▶ [PROBLEM REQUIREMENTS]:
Copy out every line from the records that includes "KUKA".

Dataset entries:
● ● ● ● ● ● ●

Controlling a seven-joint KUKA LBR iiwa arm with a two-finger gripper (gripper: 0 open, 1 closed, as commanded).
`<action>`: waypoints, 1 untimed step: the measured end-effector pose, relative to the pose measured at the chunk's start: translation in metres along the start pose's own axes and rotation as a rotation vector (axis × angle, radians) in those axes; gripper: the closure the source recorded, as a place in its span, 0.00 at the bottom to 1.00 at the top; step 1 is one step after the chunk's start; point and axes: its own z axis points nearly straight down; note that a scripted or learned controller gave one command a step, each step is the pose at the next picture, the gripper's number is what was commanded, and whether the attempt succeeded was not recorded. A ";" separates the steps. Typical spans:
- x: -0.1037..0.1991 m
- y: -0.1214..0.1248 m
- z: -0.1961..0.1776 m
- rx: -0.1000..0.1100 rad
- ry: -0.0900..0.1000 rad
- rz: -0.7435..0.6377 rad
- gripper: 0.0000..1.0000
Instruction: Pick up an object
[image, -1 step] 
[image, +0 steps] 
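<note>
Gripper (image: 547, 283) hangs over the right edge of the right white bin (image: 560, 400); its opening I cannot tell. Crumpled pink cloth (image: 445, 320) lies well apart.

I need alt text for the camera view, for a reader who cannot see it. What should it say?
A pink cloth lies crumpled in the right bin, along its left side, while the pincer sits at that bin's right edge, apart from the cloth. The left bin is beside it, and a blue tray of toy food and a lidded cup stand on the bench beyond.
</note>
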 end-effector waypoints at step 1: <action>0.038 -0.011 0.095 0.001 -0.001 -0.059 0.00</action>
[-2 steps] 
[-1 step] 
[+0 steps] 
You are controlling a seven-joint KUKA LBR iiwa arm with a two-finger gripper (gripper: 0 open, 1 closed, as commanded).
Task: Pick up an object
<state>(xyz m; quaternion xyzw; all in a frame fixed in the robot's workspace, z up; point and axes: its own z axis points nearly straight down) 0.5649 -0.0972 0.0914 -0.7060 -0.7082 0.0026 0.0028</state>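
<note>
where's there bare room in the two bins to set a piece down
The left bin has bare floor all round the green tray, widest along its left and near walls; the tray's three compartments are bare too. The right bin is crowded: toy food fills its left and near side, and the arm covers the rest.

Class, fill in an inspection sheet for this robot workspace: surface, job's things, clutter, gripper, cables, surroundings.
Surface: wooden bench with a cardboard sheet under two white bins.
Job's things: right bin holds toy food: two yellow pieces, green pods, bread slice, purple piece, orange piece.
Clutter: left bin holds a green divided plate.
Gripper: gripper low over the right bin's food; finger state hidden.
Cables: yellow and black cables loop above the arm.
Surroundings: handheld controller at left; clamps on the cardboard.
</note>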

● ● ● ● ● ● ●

▶ [WORKED SOLUTION]:
Controlling a seven-joint KUKA LBR iiwa arm with a two-finger gripper (gripper: 0 open, 1 closed, as commanded).
You are controlling a seven-joint KUKA LBR iiwa arm with a two-finger gripper (gripper: 0 open, 1 closed, as commanded).

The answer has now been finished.